What to work on → Supply the number of lines below containing "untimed", nothing else.

Task material →

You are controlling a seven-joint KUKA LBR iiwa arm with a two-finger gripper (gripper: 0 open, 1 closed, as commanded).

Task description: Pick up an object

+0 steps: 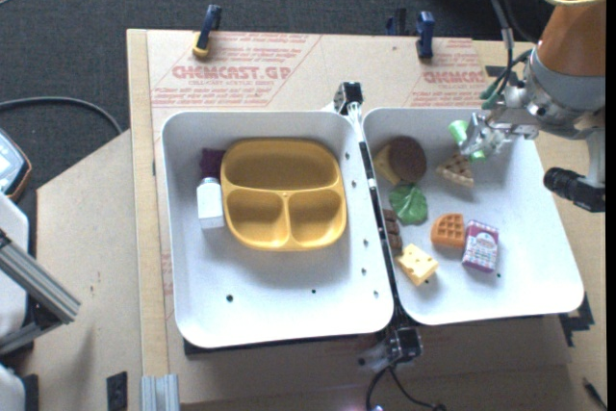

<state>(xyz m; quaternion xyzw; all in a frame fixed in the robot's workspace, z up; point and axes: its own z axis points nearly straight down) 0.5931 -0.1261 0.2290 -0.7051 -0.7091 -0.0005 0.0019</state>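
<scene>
Hovering with the two-finger gripper (474, 138) over the far part of the shallow white right-hand bin (539, 289), just beside the tan triangular toy wedge with the crusty edge (458, 171). Not showing clearly whether the claw is apart or together; cannot tell at this slant. Not carrying anything that can be seen.

Likely aiming at that wedge, the nearest candidate. Lying close by: the round dark-brown toy disc (404, 159) on the wedge's left, the green plastic leaf (411, 204) below that, then the orange square toy waffle (448, 231), the small pink-and-white carton (480, 246) and the yellow holed cheese block (418, 263) nearer the camera, well apart from the claw.

Risking several things:
- Lying flat and thin, so possibly slipping out from under a closing claw or merely getting pushed along the smooth bin floor.
- Descending off-centre and landing on the wedge's edge, tipping or flicking it toward the brown disc.
- Pressing too low and scraping the bin floor.
- Closing too high and coming away with nothing.

Sitting untouched in the left-hand white bin (183, 236): the yellow three-compartment plastic tray (284, 192) and the small white bottle (210, 203).
</scene>
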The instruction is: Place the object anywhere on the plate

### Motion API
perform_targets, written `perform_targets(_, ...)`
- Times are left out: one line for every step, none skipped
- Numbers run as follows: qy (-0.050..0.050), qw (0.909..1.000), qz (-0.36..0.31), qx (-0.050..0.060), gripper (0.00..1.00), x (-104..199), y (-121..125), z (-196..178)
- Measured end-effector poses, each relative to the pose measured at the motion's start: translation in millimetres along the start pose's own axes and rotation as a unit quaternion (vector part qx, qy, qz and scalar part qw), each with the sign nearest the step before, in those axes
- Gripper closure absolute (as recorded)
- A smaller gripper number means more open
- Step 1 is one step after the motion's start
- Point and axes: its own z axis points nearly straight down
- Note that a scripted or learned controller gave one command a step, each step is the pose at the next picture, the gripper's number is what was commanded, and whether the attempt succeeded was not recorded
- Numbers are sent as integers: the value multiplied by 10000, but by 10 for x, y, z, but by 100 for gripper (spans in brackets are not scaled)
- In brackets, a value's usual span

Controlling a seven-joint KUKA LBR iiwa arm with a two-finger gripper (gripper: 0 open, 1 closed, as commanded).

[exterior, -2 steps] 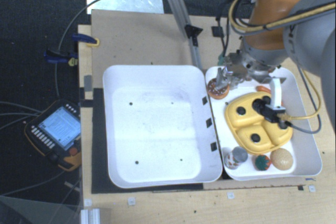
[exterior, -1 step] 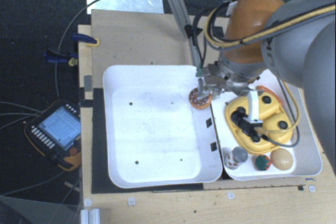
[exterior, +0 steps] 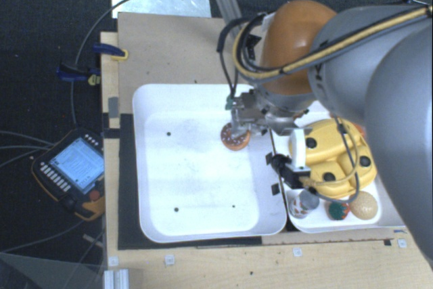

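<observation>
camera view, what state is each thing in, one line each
gripper: low over the left bin's right part, just above the round brown object; fingers too hidden to judge
round brown object: lying flat on the left bin's floor
left bin: bare floor apart from the brown object
right bin: crowded with a yellow dotted item and small objects

Off to my left a teach pendant (exterior: pixel 71 169) glows beside the table (exterior: pixel 169 51), blue clamps (exterior: pixel 78 71), maybe, gripping its edge.
</observation>
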Motion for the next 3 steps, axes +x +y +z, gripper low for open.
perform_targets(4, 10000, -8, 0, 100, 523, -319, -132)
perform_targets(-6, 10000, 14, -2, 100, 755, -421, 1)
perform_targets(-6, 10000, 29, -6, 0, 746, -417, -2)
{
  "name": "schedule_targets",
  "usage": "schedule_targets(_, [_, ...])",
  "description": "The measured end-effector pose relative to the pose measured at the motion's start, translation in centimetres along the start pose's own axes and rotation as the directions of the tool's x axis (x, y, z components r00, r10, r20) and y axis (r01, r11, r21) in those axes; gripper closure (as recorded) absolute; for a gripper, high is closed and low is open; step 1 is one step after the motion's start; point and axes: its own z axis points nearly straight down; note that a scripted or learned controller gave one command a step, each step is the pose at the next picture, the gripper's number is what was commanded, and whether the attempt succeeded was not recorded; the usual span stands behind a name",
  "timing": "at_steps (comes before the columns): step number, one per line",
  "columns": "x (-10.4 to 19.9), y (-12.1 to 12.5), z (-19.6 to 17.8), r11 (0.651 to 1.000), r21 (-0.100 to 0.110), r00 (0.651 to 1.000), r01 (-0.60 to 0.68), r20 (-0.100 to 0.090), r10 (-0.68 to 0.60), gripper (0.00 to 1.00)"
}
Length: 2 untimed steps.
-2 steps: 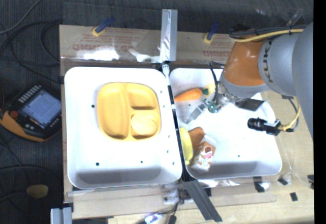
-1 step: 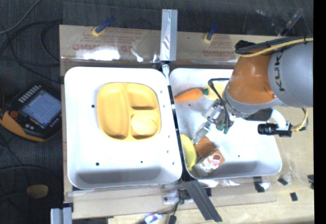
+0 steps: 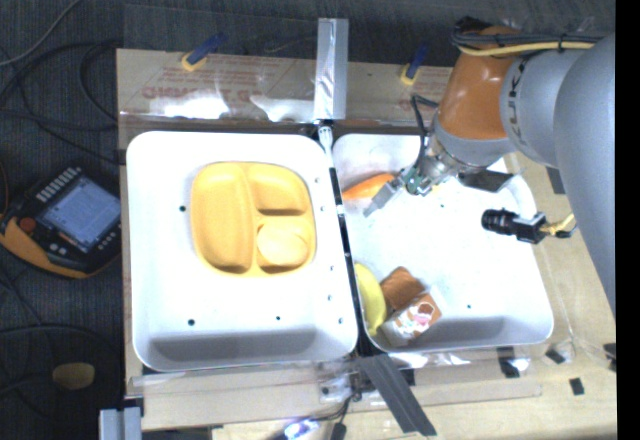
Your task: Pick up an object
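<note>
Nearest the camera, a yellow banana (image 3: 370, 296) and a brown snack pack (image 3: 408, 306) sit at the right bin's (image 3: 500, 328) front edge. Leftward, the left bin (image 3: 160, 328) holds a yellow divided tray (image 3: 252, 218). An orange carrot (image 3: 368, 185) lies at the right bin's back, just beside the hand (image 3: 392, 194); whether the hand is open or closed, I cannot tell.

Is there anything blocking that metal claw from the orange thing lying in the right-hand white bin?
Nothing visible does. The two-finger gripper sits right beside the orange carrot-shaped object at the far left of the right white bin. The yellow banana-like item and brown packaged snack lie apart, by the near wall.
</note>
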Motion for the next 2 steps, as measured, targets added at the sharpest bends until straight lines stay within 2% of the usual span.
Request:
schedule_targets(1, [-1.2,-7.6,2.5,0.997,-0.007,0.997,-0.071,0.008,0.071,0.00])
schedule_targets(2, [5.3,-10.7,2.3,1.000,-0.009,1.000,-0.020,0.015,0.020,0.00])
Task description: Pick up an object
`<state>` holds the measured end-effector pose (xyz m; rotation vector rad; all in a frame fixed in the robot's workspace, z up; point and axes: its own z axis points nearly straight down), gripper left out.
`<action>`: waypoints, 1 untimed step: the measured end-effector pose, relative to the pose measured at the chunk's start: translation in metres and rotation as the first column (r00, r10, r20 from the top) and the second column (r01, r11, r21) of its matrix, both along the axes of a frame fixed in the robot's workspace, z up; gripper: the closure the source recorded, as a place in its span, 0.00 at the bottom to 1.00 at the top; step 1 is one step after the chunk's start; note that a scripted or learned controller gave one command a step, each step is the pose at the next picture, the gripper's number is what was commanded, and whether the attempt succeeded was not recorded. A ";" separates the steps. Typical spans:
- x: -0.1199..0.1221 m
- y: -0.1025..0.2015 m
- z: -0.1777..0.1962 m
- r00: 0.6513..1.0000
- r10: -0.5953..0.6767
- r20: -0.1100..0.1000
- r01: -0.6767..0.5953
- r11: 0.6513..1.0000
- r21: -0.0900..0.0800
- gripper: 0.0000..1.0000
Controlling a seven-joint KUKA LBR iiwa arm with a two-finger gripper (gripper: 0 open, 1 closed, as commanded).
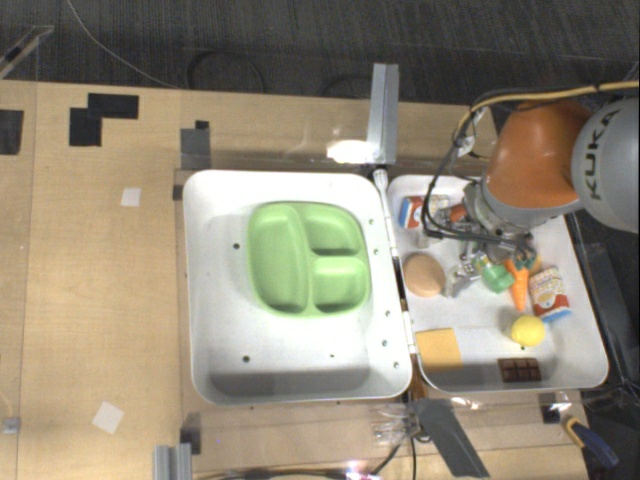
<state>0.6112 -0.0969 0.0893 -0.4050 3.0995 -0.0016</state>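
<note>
- Two shallow white bins sit side by side on a wooden bench; the left bin (215,298) carries a green divided tray (305,258) lying flat near its middle.
- Reaching in from the right, the grey KUKA arm (560,163) with its orange band hangs over the upper half of the right bin (590,358).
- Its gripper (470,268) points down among the clutter; whether the pincer is wide or narrow cannot be told from this angle, and nothing can be seen between its tips.
- A tan egg-shaped object (425,275) lies just left of the gripper, near the bin's left wall.
- A small green object (497,275) rests just right of the gripper, beside an orange carrot-like piece (520,286).
- A red, white and blue packet (548,293) lies further right, with a yellow lemon-like ball (528,330) just below it.
- A flat tan square (438,348) and a dark brown chocolate-bar piece (520,370) occupy the bin's near end, well apart from the gripper.
- A blue and red packet (413,212) lies at the far left corner of the right bin, partly under the arm's cables.
</note>
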 end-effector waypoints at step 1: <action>-0.016 0.011 0.000 1.000 0.030 0.000 -0.030 1.000 -0.002 0.00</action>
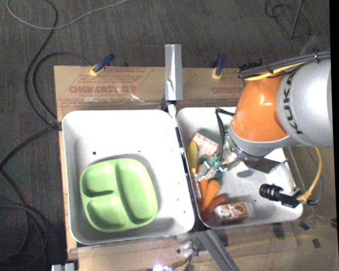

Solution for this task → 2